Celebración colectiva.
La memoria como la capacidad humana por excelencia,
la memoria como el motor de la cultura y el tejido histórico de un pueblo,
la memoria como el instrumento de sanación de los duelos muy profundos.
La memoria como raíz de todas nuestras fiestas.
Una ofrenda es un camino,
un mosaico de aromas y pan.
Compartir el pan, las flores y nuestra mesa es compartir la fe, la capacidad de resiliencia y la esperanza de nuestra especie.
Celebrar es una capacidad humana por antonomasia. Es la certeza de estar vivos y, por lo tanto, la celebración de Día de Muertos es una celebración de la vida, de su ciclo, que incluye la muerte. Desde la capacidad de traer a la memoria la vida de los que se fueron: sus gustos, sus recuerdos, sus imágenes.
Celebrar es una capacidad colectiva fundamental que en muchos lugares ha ido perdiendo sus motivaciones más genuinas y sus rituales más profundos, en pos de un individualismo competitivo y voraz. El don de celebrar es comunitario y no responde al individualismo que ha dado excesiva valoración al dinero y a la mercancía como los medios de intercambio fundamental entre las personas, culturas y naciones. Todas las fiestas del mundo occidental empiezan y terminan en el supermercado mientras que la de Día de Muertos está “todavía” en los mercados locales de flores, en las cocinas tradicionales, en los talleres de dulces de antaño, en las panaderías de pueblo, en los ingredientes sembrados para la temporada.
Celebrar el fuego, la caza, la siembra, la lluvia, la unión, el nacimiento y las despedidas, significa la posibilidad de marcar y valorar los momentos fundamentales en la vida de las personas y de las comunidades a las que pertenecemos. Celebrar es hacer y preservar la cultura de nuestros símbolos y rituales, volviéndolos parte de nuestras historias personales y colectivas. Celebrar la vida y la muerte es abonar a la memoria de los que se han ido, de los que se quedan y de los que vendrán. De ahí que considero la posibilidad de celebrar —igual de importante que la razón—.

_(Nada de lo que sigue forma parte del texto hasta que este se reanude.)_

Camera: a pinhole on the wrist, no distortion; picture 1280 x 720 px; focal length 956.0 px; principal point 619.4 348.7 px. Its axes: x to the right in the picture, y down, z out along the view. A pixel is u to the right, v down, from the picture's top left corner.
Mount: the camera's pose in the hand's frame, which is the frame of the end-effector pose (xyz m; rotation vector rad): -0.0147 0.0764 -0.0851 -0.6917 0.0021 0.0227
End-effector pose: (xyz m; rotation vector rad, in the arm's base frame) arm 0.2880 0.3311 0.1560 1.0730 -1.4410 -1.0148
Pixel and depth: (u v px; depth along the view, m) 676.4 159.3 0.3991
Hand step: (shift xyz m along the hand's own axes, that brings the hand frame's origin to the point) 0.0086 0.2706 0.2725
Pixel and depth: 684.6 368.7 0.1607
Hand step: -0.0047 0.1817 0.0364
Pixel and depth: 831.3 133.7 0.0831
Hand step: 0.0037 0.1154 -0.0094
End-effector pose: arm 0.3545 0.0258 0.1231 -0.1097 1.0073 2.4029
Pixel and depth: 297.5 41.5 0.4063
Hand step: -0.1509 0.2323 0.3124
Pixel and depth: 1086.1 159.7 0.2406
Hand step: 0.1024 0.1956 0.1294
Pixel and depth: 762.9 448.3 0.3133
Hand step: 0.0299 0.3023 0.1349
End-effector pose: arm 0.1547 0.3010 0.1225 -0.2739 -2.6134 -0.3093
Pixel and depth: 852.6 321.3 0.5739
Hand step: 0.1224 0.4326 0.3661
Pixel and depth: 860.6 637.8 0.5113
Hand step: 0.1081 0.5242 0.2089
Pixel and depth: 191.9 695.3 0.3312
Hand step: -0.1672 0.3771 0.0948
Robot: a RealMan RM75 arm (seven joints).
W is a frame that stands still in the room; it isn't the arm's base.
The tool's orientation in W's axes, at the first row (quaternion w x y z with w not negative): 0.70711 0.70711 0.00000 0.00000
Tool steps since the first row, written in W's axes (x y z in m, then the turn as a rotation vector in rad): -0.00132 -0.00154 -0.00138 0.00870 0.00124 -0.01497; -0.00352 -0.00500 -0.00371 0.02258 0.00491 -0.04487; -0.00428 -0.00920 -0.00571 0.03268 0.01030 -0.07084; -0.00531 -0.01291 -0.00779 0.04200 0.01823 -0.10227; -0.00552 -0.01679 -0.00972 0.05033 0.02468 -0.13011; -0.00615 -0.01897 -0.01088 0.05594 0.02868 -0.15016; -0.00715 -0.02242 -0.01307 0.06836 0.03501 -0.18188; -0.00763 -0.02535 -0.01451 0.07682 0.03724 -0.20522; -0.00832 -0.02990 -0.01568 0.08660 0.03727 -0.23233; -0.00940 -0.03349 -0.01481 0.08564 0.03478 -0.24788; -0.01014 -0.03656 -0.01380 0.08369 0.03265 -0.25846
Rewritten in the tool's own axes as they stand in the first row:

Si en el mundo occidental y cartesiano lo fundamental es “pienso, luego existo”, en México, donde celebramos hasta la muerte, nuestro lema es “celebro, luego existo”. Pero lo más importante es que es un verbo que no se conjuga en singular, que no tiene sentido, como no lo tiene el hecho de existir en soledad.
Nuestro lema entonces sería: “Celebramos, luego existimos”.